The workflow will follow these steps for each dataset:
- Import the raw wide-format dataset from a CSV file.
- Inspect the structure of the raw dataset.
- Apply
pivot_longer()and otherdplyrtransformations to create a tidy dataset. - Perform analysis using the tidy dataset.
- Create summary tables and visualizations using
ggplot2.
All code will be fully reproducible and executable from a clean R session.
Expected Outcome
By completing these transformations, the project will demonstrate how wide-format datasets commonly encountered in real-world data sources can be reshaped into tidy structures suitable for analysis.
The resulting tidy datasets will allow more flexible analysis, easier visualization, and clearer interpretation of trends in vaccination progress, renewable energy generation, and economic growth across countries.
Conclusion
This project outlines an approach for transforming three real-world datasets from wide format into tidy format using the tidyr and dplyr packages in R. The selected datasets include COVID-19 vaccination progress, renewable energy capacity time series, and GDP by country across multiple years. Each dataset contains structural issues that make analysis difficult in their raw wide format.

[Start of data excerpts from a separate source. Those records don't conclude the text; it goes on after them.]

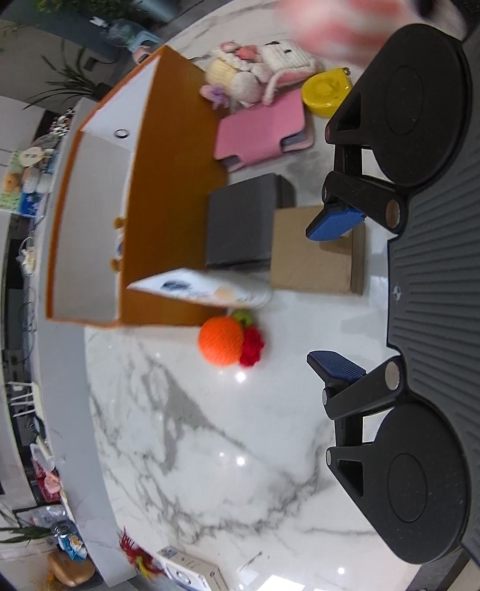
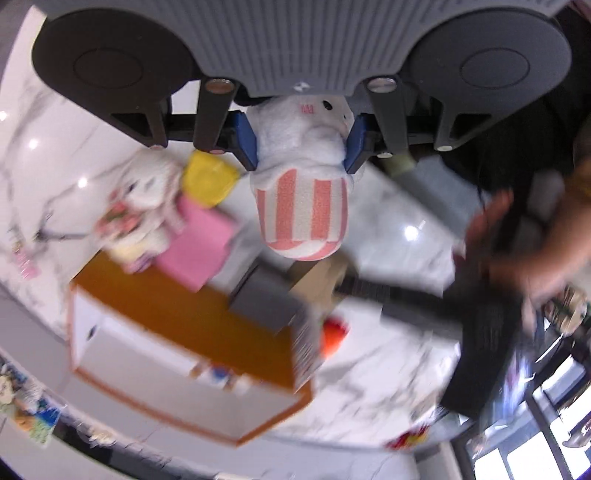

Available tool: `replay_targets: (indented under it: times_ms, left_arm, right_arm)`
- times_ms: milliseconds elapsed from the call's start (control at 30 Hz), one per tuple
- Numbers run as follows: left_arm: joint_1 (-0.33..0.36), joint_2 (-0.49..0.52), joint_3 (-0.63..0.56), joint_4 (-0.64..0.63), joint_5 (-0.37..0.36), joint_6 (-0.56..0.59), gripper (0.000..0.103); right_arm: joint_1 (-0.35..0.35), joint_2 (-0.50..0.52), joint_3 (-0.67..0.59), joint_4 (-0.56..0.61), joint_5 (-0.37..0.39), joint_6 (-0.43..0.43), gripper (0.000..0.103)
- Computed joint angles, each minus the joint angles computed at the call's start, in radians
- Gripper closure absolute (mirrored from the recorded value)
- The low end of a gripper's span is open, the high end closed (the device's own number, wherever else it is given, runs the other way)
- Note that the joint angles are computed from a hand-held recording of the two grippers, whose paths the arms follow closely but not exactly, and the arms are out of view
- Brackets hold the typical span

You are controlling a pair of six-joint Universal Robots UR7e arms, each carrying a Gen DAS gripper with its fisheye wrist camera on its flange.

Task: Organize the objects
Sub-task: 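Grasp the small brown cardboard box with the left tool while the right tool holds the plush, then carry the cardboard box and striped-hat plush over the orange box with both tools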

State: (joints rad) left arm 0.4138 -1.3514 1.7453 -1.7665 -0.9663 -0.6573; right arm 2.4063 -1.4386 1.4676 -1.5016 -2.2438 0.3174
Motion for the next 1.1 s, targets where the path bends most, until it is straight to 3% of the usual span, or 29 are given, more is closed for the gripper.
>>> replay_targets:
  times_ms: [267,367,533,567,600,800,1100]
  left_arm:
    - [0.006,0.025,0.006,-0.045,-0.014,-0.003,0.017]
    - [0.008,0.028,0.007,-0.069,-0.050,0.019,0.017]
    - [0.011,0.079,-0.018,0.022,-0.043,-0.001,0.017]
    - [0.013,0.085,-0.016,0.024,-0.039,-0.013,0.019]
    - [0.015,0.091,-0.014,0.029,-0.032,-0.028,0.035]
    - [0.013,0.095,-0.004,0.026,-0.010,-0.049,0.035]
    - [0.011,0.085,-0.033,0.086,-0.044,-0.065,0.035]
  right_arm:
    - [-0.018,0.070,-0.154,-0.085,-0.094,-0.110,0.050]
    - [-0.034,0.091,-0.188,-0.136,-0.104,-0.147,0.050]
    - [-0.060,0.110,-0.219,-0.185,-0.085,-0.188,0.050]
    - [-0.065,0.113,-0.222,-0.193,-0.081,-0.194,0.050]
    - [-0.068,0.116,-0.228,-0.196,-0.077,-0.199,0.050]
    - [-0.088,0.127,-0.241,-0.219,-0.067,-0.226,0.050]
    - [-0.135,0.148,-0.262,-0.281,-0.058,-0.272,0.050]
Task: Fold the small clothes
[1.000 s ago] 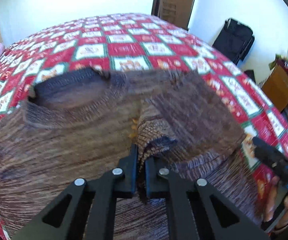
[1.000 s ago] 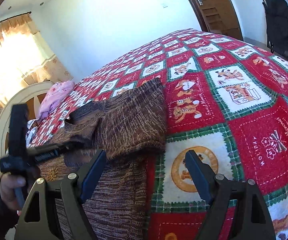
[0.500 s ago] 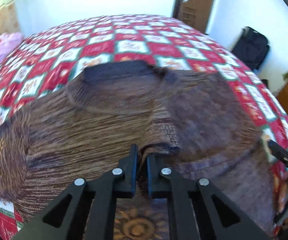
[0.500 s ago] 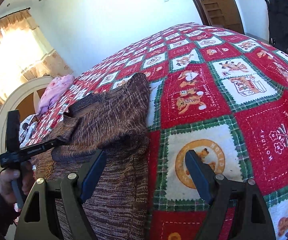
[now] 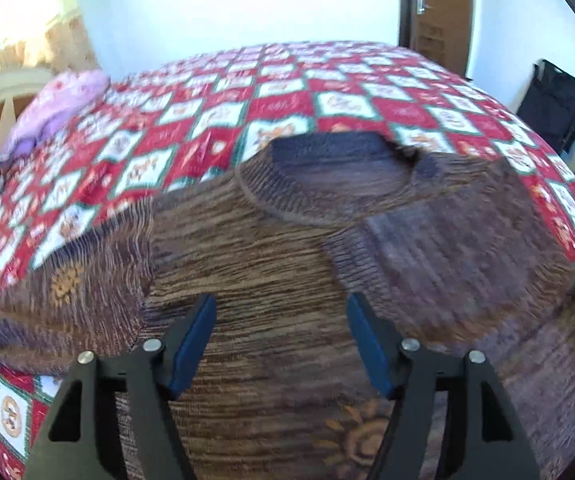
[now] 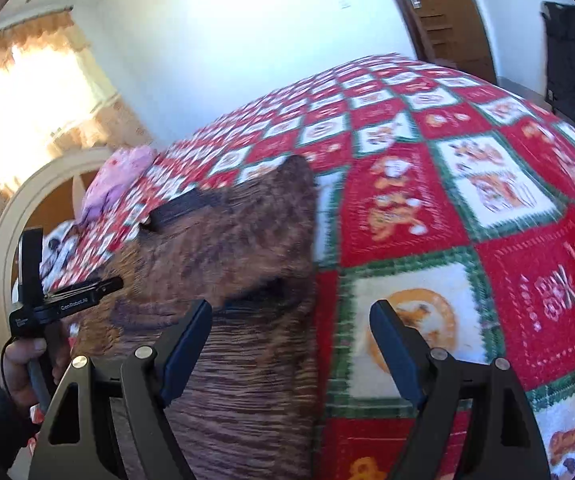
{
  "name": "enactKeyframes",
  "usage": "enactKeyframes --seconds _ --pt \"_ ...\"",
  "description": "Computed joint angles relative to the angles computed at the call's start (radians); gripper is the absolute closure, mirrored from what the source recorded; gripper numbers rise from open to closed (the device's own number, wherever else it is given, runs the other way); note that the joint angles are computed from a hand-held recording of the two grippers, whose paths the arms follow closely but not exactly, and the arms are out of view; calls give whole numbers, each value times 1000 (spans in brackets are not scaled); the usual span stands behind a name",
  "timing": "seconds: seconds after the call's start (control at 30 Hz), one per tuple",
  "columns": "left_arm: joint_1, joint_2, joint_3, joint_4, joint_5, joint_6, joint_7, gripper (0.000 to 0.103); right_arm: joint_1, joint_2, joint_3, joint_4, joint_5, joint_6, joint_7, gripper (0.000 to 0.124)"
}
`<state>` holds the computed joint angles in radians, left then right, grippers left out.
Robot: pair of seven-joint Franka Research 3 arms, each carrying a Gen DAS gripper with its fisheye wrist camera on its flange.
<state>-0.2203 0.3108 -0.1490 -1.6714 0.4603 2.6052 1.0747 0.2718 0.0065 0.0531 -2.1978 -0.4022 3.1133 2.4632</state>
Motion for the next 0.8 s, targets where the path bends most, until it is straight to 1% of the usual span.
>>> enactKeyframes --seconds 0.03,0.1,0.13,0.17,0.2,0.23,0.27,0.33,0.37,0.4,0.43,0.5,0.53,0.57,0.6,0.67,0.7,0.73,0.8 --pt "-2 -5 -4 -8 4 12 10 22 6 5 9 24 37 -29 -58 42" --pt "-22 4 -2 -4 43 23 15 21 24 33 24 102 78 -86 -189 42" --pt "-34 8 4 -3 71 22 12 21 33 52 26 140 92 -107 -245 42" --pt "-54 16 17 3 117 10 0 21 40 81 33 183 133 -116 -315 42" --pt "-65 23 24 10 144 -4 -11 21 33 107 49 211 221 -120 -402 42" --pt "-74 28 31 13 171 -14 -23 21 14 142 83 254 341 -163 -510 42" --pt "-82 26 42 3 207 -5 -47 21 10 182 89 312 396 -249 -550 42" --pt "-88 11 63 -24 279 19 -97 19 40 218 52 344 404 -316 -514 42" --pt "-82 -1 68 -41 301 23 -110 18 36 220 60 324 449 -306 -535 42" --pt "-72 -11 63 -53 302 28 -114 18 65 203 33 287 424 -253 -524 42" --pt "-52 -21 53 -68 280 40 -99 18 94 191 6 267 384 -243 -501 42" --pt "-19 -44 38 -97 236 51 -64 18 134 175 -28 259 314 -272 -450 42" --pt "-8 -53 35 -111 225 59 -55 18 143 172 -32 268 298 -302 -435 42" --pt "6 -72 33 -135 211 77 -47 18 151 176 -35 295 280 -350 -412 42" --pt "14 -89 36 -156 212 93 -57 18 152 181 -30 311 281 -364 -405 42" --pt "31 -124 37 -199 207 129 -76 18 155 203 -13 361 294 -361 -418 42" --pt "47 -148 38 -227 195 154 -78 18 167 226 -14 399 276 -369 -413 42" --pt "53 -161 38 -240 197 159 -86 17 178 250 -13 439 265 -377 -418 42" --pt "75 -200 45 -283 207 179 -107 13 171 321 29 537 333 -387 -507 42"
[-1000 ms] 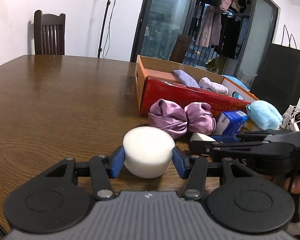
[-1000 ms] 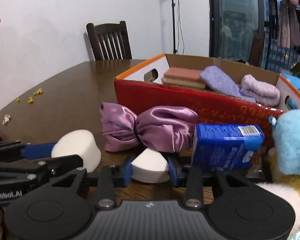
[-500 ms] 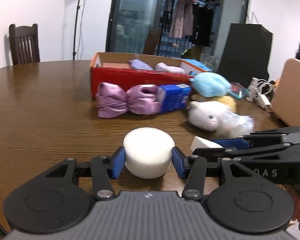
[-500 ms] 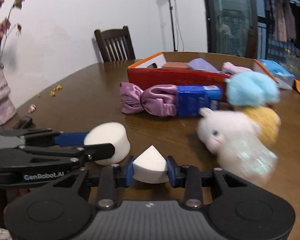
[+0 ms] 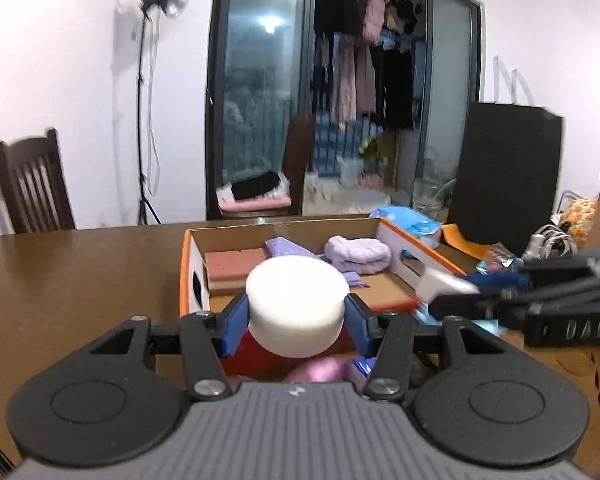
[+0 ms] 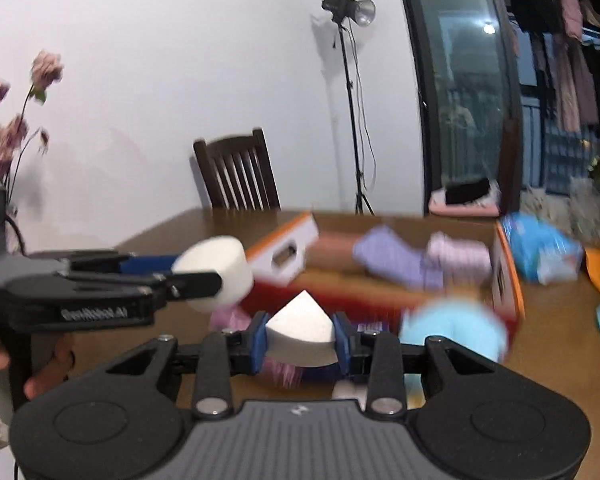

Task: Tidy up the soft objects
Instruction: 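Carry both white sponges into the box and open both tools, then move both open tools back over the pile of soft items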

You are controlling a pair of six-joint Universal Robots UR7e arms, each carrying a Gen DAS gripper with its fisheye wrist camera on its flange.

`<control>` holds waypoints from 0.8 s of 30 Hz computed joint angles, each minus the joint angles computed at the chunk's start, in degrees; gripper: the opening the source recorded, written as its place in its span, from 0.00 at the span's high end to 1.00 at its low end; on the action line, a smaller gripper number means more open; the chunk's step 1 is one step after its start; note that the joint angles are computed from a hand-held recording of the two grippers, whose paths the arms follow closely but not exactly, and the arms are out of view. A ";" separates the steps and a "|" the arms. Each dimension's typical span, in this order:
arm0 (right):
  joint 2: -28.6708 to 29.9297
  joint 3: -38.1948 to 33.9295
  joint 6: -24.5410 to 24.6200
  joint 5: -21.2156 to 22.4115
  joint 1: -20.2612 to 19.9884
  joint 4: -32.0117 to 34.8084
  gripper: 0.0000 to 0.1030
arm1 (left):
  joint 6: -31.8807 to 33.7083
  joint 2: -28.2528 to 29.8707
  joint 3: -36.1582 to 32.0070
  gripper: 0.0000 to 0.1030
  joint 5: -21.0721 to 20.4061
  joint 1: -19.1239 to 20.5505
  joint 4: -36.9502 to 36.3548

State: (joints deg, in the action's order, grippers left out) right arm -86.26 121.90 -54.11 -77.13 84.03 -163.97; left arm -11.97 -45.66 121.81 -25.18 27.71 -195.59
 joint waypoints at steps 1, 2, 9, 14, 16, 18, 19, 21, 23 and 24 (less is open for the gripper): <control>3.00 -3.80 1.39 -0.82 1.08 1.71 0.66 | 1.26 0.15 -2.12 0.49 -0.93 2.06 0.96; 6.23 -8.28 3.21 -1.91 2.05 4.72 0.66 | 2.89 0.45 -4.37 0.49 -1.89 4.22 2.29; 27.82 -33.63 10.45 -14.50 7.23 16.12 0.66 | 9.74 3.57 -14.47 0.38 -5.61 14.47 9.94; 35.17 -40.89 12.00 -18.85 8.46 20.05 0.60 | 17.72 4.66 -13.85 0.20 -7.89 15.84 0.82; 35.71 -41.29 13.06 -18.88 8.53 20.56 0.57 | 18.27 4.53 -13.29 0.20 -8.51 15.89 -1.47; 35.96 -41.49 13.30 -18.38 8.51 20.05 0.47 | 18.11 3.87 -12.62 0.18 -9.11 15.89 -2.78; 35.90 -41.37 13.52 -18.16 8.48 19.57 0.46 | 18.21 3.65 -12.30 0.17 -8.73 15.75 -3.56; 34.97 -40.10 14.22 -17.78 8.44 18.91 0.44 | 18.26 3.18 -12.09 0.15 -8.09 15.30 -3.66; 33.84 -39.08 14.36 -17.26 8.54 18.11 0.44 | 17.90 2.96 -11.93 0.15 -5.91 14.52 -4.56; 33.12 -38.59 13.88 -17.19 8.50 17.82 0.44 | 17.42 2.53 -11.66 0.15 -5.31 14.17 -4.44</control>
State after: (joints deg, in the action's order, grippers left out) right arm -53.14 83.31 -40.22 -94.32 92.53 -146.15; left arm 5.45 -43.13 110.16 -30.49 41.88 -200.03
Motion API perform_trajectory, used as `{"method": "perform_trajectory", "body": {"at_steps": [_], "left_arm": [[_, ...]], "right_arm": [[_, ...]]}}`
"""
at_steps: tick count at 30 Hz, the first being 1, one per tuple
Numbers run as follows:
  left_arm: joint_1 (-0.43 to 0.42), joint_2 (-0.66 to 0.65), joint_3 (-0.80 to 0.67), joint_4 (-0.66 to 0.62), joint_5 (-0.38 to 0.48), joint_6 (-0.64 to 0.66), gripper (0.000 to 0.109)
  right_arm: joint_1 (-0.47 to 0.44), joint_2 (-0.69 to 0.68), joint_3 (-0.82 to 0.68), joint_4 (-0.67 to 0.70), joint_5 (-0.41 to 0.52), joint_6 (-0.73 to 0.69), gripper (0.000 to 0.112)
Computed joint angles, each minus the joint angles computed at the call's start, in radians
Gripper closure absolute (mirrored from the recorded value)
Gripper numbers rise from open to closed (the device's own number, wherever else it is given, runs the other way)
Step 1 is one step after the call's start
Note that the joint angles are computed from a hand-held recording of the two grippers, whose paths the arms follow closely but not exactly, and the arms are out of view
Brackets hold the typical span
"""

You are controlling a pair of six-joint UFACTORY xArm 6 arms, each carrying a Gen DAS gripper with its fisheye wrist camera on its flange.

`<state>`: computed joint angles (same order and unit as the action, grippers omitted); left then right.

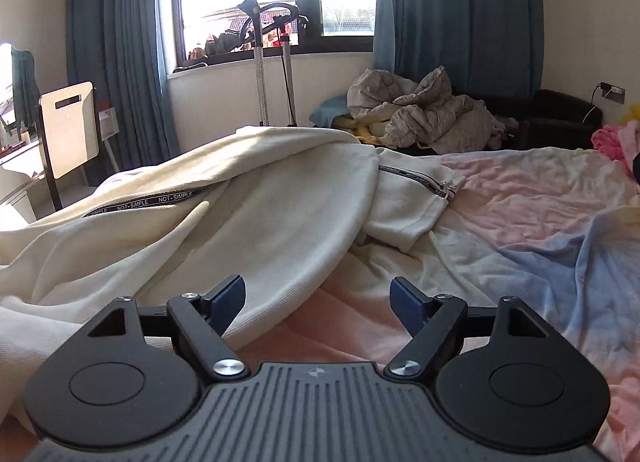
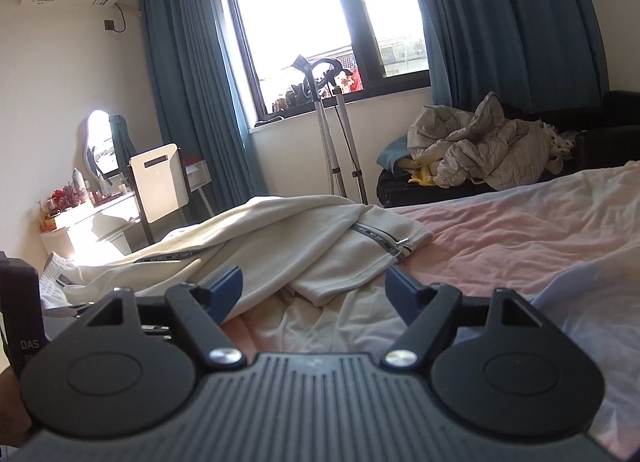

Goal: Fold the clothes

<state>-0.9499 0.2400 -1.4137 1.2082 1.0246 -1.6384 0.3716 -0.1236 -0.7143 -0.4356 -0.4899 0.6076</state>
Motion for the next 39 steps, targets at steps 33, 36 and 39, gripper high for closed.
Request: {"method": "perform_trajectory", "body": {"at_steps": [33,36,39], "left_arm": [[0.156,0.146,-0.224,-0.068,-0.066,0.291,0.108],[0.124,0.096,-0.176,-0.074,-0.053,0.292,0.108],[0.110,0.086,-0.171,-0.072,-0.029,0.270,0.106]], "right_arm": [[-0.068,0.120,-0.081,-0.094,0.038,0.210,0.028],[-0.071,0.107,-0.077,-0.101,0.043,0.229,0.028],[-0.065,0.091,-0.064,-0.074,0.042,0.208,0.028]]}}
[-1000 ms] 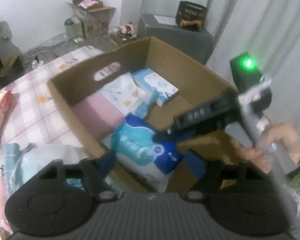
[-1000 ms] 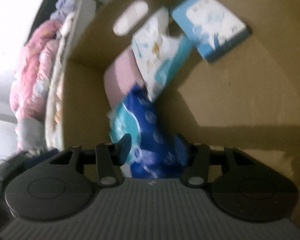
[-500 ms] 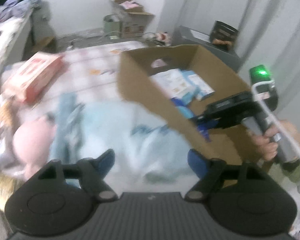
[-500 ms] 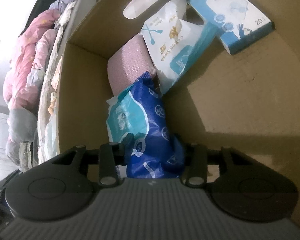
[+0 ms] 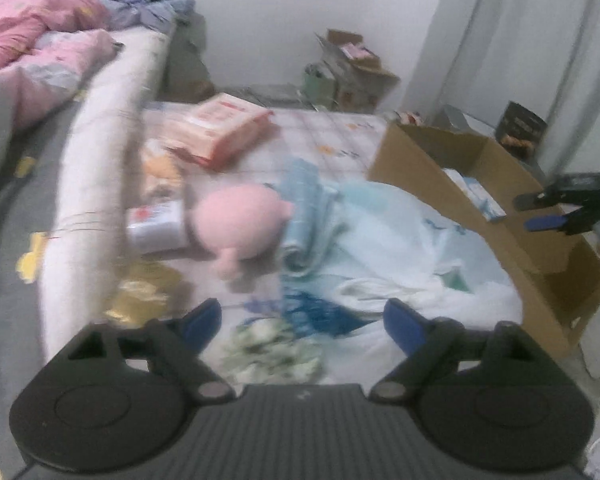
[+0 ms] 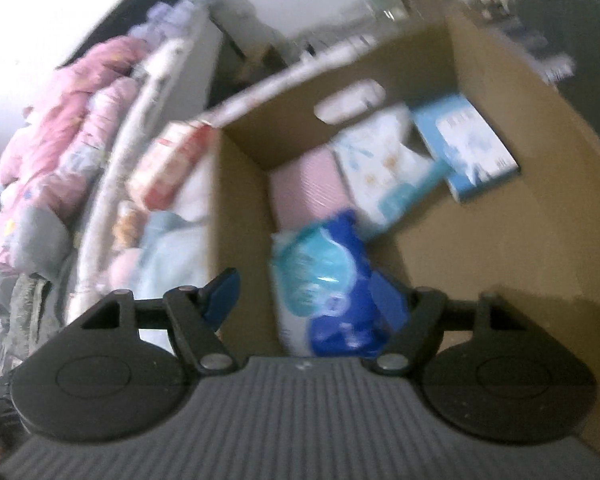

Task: Organize soft objects
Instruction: 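Open the right tool and withdraw it back over the bed, then lower the right tool onto the pink plush doll and close on it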

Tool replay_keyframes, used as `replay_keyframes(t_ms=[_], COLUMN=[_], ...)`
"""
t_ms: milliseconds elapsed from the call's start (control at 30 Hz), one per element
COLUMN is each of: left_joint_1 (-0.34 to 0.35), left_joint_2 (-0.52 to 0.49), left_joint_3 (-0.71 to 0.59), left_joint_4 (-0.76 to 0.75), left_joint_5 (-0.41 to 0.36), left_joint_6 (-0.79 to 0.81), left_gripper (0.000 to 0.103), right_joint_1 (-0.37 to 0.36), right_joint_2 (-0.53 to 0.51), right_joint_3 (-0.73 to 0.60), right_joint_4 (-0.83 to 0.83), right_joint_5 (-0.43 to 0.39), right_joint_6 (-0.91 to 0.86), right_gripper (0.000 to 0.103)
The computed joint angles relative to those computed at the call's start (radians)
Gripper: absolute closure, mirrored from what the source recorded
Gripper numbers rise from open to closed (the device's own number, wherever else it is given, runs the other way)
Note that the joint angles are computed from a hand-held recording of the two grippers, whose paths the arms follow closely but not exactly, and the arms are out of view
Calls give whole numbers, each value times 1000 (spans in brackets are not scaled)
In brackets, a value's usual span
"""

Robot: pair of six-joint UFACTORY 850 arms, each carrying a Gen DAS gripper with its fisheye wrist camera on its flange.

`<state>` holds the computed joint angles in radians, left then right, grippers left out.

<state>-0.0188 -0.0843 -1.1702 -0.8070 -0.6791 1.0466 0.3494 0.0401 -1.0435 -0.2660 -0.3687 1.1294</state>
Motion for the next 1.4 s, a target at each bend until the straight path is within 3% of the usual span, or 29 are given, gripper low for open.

By applying reproducible transformation pipelines such as pivot_longer(), these datasets will be converted into tidy structures that support efficient analysis and visualization. Once the datasets are properly structured, meaningful analyses can be performed to compare vaccination progress across countries, examine renewable energy generation patterns, and analyze GDP growth trends over time.
This approach ensures that all transformations and analyses will be reproducible, transparent, and aligned with tidy data principles.